Using domDocument, and parsing info, I would like

2019-01-27 01:32发布

问题:

Possible Duplicate:
Regular expression for grabbing the href attribute of an A element

This displays the what is between the a tag, but I would like a way to get the href contents as well.

Is there a way to do that using the domDocument?

$html = file_get_contents($uri);
$html = utf8_decode($html);

/*** a new dom object ***/
$dom = new domDocument;

/*** load the html into the object ***/
@$dom->loadHTML($html);

/*** discard white space ***/
$dom->preserveWhiteSpace = false;

/*** the table by its tag name ***/
$tables = $dom->getElementsByTagName('table');

/*** get all rows from the table ***/
$rows = $tables->item(0)->getElementsByTagName('tr');

/*** loop over the table rows ***/
foreach ($rows as $row)
{
    $a = $row->getElementsByTagName('a');
    /*** echo the values ***/
    echo $a->item(0)->nodeValue.'<br />';
    echo '<hr />';
}

回答1:

You're mere inches away from the answer -- you've already extracted the <a> tags inside your foreach loop.

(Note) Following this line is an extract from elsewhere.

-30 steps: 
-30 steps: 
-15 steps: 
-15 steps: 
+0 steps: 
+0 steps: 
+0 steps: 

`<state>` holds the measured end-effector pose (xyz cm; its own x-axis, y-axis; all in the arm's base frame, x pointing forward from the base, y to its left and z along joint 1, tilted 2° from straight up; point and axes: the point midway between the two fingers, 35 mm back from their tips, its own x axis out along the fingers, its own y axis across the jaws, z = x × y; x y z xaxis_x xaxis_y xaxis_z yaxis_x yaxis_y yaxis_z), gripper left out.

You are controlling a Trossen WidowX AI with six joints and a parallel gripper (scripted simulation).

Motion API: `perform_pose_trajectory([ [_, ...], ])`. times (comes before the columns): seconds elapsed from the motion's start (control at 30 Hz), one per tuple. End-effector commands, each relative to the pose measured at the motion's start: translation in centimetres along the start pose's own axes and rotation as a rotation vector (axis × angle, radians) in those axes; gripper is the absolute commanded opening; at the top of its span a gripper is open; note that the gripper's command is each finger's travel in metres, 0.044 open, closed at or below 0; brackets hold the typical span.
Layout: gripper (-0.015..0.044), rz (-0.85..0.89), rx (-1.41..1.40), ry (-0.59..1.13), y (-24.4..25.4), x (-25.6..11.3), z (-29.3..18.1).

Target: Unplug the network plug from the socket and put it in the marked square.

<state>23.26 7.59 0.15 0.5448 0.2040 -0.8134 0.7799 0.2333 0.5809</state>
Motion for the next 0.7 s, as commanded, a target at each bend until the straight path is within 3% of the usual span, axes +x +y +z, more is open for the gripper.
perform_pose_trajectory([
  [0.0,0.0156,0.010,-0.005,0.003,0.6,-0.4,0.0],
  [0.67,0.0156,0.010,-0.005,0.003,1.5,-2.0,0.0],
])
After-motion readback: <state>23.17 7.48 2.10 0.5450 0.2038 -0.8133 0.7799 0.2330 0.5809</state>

You're grabbing all of them in a DOMNodeList, so each item in that list will be an instance of DOMElement, which has a method called getAttribute.

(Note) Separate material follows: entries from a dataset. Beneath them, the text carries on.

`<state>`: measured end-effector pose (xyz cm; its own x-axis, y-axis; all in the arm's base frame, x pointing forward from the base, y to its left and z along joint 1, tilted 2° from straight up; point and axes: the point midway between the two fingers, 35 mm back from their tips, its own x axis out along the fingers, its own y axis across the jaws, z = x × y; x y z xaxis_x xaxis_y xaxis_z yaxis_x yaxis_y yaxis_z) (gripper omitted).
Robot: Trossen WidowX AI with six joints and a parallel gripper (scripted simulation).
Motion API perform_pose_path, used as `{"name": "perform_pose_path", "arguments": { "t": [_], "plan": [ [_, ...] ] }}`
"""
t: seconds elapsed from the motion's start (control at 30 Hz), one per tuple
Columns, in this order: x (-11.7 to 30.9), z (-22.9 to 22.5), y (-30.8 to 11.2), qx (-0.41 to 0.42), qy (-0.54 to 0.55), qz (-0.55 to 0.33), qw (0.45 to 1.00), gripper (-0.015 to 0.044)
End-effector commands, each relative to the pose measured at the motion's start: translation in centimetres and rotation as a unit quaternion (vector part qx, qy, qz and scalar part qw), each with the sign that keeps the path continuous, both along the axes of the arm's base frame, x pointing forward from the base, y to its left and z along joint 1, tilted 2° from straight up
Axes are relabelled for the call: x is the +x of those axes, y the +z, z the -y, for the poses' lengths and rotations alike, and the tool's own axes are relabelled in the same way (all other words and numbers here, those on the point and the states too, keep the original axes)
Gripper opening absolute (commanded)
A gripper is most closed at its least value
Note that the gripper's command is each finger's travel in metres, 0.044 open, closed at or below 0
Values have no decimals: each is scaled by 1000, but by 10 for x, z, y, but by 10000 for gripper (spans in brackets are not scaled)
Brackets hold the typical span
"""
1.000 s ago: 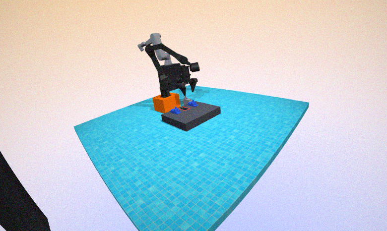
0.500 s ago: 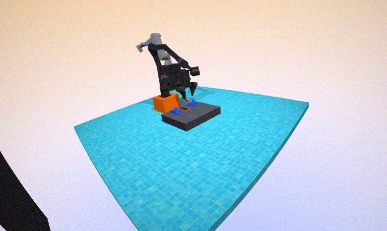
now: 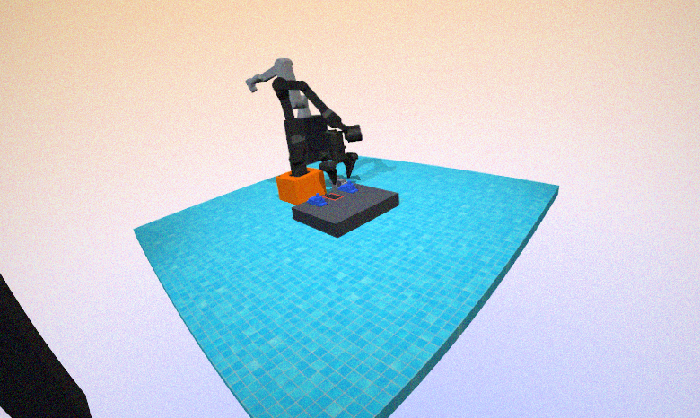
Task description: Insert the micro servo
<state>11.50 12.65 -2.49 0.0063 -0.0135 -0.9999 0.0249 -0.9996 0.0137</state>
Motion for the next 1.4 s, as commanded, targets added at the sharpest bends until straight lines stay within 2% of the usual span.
{"name": "perform_pose_path", "arguments": {
  "t": [0.0, 0.33, 0.5, 0.63, 1.07, 1.37],
  "plan": [
    [-2, 2, -4, -2, 1, -4, 1000, 387],
    [-2, 2, -4, -2, 1, -4, 1000, 125],
    [-2, 2, -4, -2, 1, -4, 1000, 92],
    [-1, 0, 5, -2, 1, -4, 1000, 0],
    [-3, 1, 71, -2, 1, -4, 1000, 0],
    [-7, 5, 75, -2, 1, -4, 1000, 0]
  ]
}}
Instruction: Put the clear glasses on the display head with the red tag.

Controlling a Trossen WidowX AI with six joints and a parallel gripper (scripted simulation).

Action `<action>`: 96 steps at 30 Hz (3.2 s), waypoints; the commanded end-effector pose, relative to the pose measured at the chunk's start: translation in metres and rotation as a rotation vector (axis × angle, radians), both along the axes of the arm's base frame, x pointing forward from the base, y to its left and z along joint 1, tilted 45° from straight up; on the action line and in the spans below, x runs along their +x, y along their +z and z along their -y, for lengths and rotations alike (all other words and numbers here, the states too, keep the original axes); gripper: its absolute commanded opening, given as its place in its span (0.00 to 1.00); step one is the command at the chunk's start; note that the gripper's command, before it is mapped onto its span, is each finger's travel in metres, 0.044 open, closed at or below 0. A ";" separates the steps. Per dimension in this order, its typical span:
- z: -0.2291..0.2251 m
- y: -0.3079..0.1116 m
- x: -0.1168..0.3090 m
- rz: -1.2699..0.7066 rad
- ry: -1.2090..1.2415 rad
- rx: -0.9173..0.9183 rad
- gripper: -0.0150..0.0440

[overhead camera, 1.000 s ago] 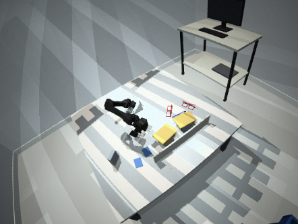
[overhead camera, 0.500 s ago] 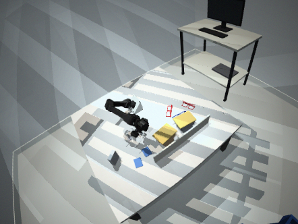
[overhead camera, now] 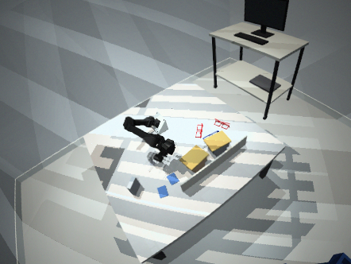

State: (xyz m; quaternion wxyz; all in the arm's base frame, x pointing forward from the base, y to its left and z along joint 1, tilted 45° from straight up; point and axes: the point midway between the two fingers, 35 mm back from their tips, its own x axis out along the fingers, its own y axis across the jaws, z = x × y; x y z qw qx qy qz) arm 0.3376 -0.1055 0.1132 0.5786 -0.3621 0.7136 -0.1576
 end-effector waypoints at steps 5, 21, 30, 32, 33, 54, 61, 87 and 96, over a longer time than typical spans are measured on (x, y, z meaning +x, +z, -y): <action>0.000 0.001 -0.004 0.002 -0.002 0.004 0.25; -0.035 0.039 -0.006 0.001 -0.002 0.007 0.25; -0.039 0.050 -0.010 -0.020 0.029 0.026 0.25; -0.038 0.055 -0.014 -0.041 0.063 0.046 0.25; -0.037 0.057 -0.016 -0.052 0.083 0.057 0.25; -0.027 0.108 -0.068 -0.240 0.573 0.217 0.25; -0.027 0.122 -0.086 -0.286 0.758 0.228 0.25; -0.037 0.159 -0.156 -0.453 1.462 0.021 0.25; -0.045 0.167 -0.179 -0.534 1.681 -0.147 0.25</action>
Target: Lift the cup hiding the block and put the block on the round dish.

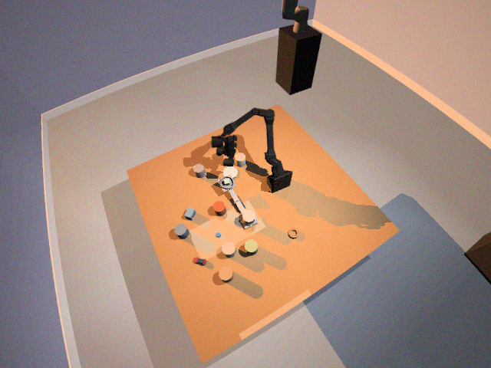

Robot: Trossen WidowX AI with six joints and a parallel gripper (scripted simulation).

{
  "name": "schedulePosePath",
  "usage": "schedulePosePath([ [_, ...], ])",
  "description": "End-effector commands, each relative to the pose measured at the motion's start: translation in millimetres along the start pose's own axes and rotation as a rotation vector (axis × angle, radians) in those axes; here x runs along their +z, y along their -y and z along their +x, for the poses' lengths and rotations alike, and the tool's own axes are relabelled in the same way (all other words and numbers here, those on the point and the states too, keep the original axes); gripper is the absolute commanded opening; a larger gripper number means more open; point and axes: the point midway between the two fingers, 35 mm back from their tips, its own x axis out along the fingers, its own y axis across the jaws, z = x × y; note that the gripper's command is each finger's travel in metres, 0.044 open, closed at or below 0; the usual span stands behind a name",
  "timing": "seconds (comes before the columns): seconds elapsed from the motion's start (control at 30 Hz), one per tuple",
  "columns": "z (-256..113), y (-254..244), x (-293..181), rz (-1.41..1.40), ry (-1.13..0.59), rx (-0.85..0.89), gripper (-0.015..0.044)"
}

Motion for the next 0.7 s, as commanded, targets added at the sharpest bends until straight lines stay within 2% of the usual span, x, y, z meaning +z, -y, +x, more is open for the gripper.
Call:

$a->item(0)->getAttribute('href') will contain the string value of the href attribute. Tada!


It's possible that you might get an empty node list. You can work around this by checking that the first item in the list is an element.

$href = null;
$first_anchor_tag = $a->item(0);
if($first_anchor_tag instanceof DOMElement)
    $href = $first_anchor_tag->getAttribute('href');


回答2:

echo $a->getAttributeNode('href')->nodeValue."<br />";